Assignment:
Show all the lines in the data below that include the word "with".

------ Available data

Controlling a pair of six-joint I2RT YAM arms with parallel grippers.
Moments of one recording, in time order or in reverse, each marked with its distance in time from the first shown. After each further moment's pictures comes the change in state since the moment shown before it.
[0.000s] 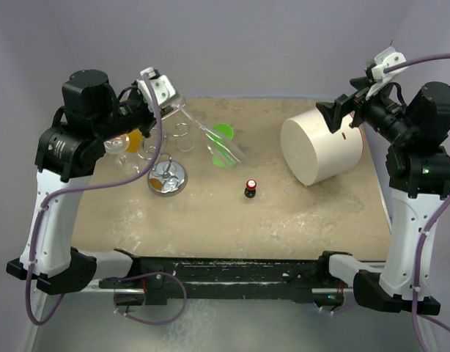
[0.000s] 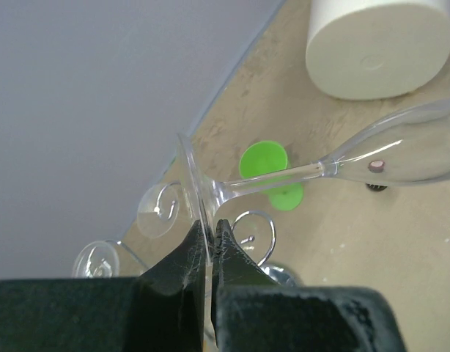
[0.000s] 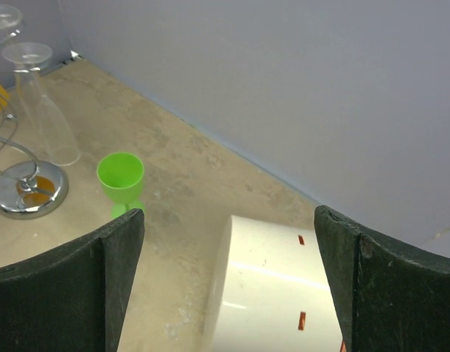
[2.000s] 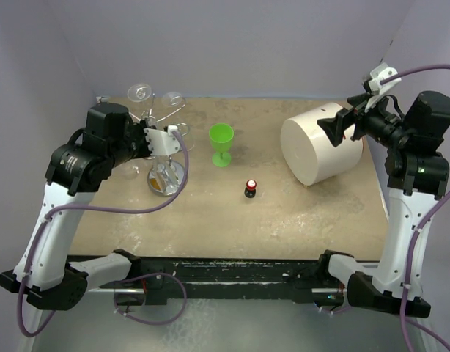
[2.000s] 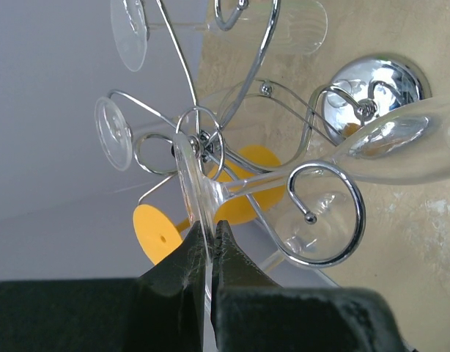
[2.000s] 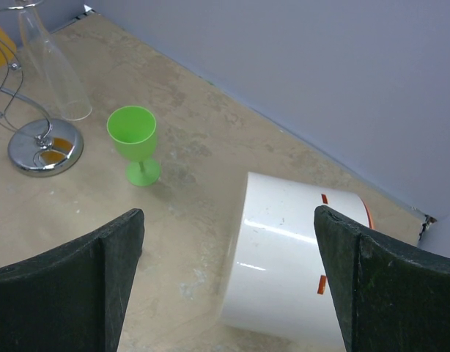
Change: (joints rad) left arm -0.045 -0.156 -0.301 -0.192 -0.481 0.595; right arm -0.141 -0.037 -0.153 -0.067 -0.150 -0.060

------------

Exercise solution:
Controlling a pair of six-joint I2RT YAM arms with parallel grippers.
Moments of one recording, in time order or in reverse, each marked with its distance in time from the first shown. After each further moment's pictures comes the change in state since the moment shown before it.

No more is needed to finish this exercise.